— TASK STATEMENT —
Reproduce exactly, and only, the lines below from the one containing "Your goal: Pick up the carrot" through the one containing "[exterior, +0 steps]".

[EXTRACTED ENTRIES Boundary: Start]

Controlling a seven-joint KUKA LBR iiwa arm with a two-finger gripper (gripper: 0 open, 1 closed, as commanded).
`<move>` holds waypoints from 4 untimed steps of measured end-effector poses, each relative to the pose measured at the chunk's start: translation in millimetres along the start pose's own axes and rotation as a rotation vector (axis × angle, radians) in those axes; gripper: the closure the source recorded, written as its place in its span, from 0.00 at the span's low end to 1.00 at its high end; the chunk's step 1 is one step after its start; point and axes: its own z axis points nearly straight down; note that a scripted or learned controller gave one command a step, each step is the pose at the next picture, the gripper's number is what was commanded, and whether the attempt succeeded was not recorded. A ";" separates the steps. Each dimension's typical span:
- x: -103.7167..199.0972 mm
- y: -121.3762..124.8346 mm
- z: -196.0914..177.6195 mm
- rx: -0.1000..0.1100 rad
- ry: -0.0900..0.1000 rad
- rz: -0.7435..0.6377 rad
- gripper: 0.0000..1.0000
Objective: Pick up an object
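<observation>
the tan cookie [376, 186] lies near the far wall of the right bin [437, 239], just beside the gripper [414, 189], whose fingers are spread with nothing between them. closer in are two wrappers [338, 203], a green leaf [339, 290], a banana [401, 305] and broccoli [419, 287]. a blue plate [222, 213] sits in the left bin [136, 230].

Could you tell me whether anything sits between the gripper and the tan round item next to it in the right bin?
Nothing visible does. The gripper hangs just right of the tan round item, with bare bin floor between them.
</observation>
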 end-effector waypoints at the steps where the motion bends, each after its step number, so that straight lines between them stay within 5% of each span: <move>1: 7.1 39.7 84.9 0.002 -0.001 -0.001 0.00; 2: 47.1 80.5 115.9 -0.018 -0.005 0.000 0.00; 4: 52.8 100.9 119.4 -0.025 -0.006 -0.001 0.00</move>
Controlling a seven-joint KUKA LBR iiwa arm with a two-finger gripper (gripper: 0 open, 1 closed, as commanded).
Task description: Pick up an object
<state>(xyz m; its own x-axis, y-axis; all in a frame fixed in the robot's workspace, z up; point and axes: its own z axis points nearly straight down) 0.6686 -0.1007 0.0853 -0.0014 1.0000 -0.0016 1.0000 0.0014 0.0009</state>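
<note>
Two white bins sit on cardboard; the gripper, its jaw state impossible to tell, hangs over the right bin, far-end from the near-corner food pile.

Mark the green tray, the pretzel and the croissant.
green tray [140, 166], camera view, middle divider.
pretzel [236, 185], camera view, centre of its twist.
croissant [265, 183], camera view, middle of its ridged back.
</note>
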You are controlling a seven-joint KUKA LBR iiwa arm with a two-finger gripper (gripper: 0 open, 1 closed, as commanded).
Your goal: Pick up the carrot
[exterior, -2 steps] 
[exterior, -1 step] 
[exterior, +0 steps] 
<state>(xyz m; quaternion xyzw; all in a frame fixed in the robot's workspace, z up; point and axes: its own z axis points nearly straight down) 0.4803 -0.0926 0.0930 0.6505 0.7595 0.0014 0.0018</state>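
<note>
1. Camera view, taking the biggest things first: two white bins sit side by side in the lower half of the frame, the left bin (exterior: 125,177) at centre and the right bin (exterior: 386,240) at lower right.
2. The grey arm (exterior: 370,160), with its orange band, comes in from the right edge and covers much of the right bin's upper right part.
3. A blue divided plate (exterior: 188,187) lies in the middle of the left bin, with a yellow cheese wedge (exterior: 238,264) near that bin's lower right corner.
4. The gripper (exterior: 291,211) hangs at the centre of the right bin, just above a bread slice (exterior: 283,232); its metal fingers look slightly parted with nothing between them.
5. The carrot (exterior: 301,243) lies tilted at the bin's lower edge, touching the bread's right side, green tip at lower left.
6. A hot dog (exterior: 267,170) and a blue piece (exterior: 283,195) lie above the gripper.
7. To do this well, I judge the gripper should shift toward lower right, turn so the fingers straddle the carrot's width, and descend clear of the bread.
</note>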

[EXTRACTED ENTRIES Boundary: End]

— EXERCISE RESPONSE —
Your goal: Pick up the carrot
[exterior, -2 steps] 
[exterior, -1 step] 
[exterior, +0 steps] 

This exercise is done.